No one wants to think anymore about anything. I feel like it’s my duty to make whoever listens to this record value critical thinking. Whether that be politically, socially, personally, we need to value critical thinking. We need to really listen to what the media tells us, what artists tell us, what movies tell us, what our friends tell us, and really listen to what they’re saying and understand it and critique it, break it apart, reconstruct it, because no one’s doing that. And I feel like my own life has been enriched so much by digging beneath the surface and understanding why things are the way they are.

If someone is racist to me, I’m not angry with them for being racist. I feel sorry for them. Because they come from somewhere that’s seen so much economic strife, from their own government, they don’t know the same people they vote for are the same people that outsource their jobs. They blame the immigrant who comes into town, when that immigrant is contributing, doing jobs they wouldn’t want to do in the first place. They’re not the enemy. They haven’t had access to higher education, and this society has been homogenized, allowing thoughts not to flow freely and allowing hate to be spread. So they’re a victim of their environment and circumstances which is why they’re a racist. And if you know that, you’re not angry with that person, you feel sorry for that person. So that’s what this record is about.

I think there were more leaders in previous eras to question critical thinking for everyone. But the majority of people don’t critically think, and the Malcolm Xs and Martin Luther Kings of the world understood how to critically think for the masses and took it upon themselves to do so. As a result of assassination and demonization, there are less people stepping up to take those roles, out of fear. But there were always those people who took it upon themselves to think for everyone, because the majority of people don’t think.

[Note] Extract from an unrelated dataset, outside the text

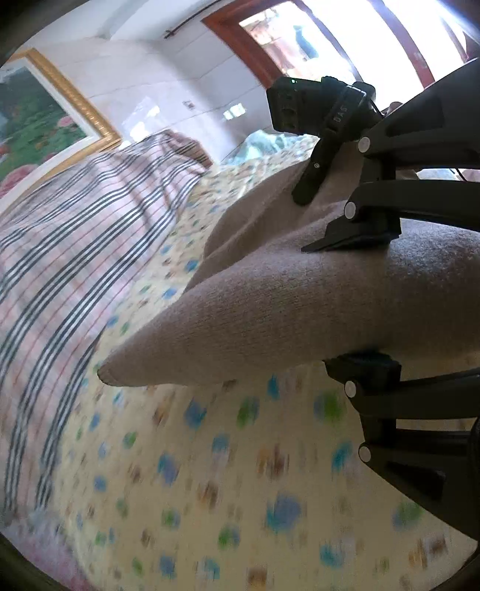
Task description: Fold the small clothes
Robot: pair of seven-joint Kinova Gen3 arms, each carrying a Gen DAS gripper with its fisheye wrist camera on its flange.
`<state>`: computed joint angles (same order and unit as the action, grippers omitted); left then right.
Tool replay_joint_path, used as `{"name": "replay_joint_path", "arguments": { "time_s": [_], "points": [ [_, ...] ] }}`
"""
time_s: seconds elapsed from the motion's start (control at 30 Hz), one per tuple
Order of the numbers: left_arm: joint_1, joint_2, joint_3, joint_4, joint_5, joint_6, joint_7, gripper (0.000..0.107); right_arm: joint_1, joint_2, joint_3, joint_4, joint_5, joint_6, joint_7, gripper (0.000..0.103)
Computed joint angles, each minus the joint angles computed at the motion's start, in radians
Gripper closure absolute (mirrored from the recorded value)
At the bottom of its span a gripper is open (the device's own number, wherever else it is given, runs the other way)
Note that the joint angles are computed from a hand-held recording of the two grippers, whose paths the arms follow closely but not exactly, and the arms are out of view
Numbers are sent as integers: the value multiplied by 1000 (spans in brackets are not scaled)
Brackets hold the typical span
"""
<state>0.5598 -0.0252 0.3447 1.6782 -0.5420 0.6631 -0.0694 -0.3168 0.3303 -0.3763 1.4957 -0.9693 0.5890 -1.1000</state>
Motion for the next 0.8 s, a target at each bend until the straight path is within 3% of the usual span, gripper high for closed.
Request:
{"name": "replay_joint_path", "arguments": {
  "time_s": [0.1,0.27,0.43,0.5,0.63,0.8],
  "points": [
    [-17,-83,20,63,-26,51,53,64,-55,57,-29,-60,6,-17,1,74],
    [-90,-200,57,188,2,47,94,64,-136,148,-50,-167,76,-13,-52,74],
    [-170,-250,93,311,46,-21,139,62,-190,208,-52,-216,159,-9,-137,74],
    [-195,-272,96,357,69,-70,139,54,-184,218,-66,-210,167,-20,-158,73],
    [-241,-275,124,376,98,-96,148,46,-196,219,-51,-210,224,-4,-217,67],
    [-326,-296,206,318,168,13,107,41,-246,187,6,-217,333,1,-341,59]
  ]
}}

It’s far easier when another black child is killed by a police officer to take up a picket sign and march in the streets for that child’s death than it is to question what makes a white police officer so trigger-happy. What happened in that officer’s life to make him so fearful that he pulls a gun out, shoots first and asks questions later? Was he ex-military? Did he grow up in an area where he was unfamiliar with minorities? Did something happen in his life to give him this heightened sense of paranoia around people that don’t resemble himself? What happened in his life, and why isn’t there training, psychologically, for these types of officers, knowing they’re going to be patrolling areas where people don’t look like them? That’s what we need to focus on. Not the effect, but the cause. But there’s so much more focus on the effect than on the cause.

Do you think we need more leaders to encourage critical thinking on an individual level?

Oddisee: I don’t want to see more leaders. Most people are not leaders. We’re lying to ourselves if we think that there’s a leader in all of us. There isn’t. Throughout human existence we’ve appointed leaders. There’s always been someone for us to say, “You do it. You do it, king or chief.” It’s just in us. And we need to accept that. But a leader is nothing without followers. He’s a nut, he’s a psychopath, if he’s just out on his high horse by himself. So let’s not underappreciate the value of followership. A leader is just a crazy man until a whole bunch of people follow him.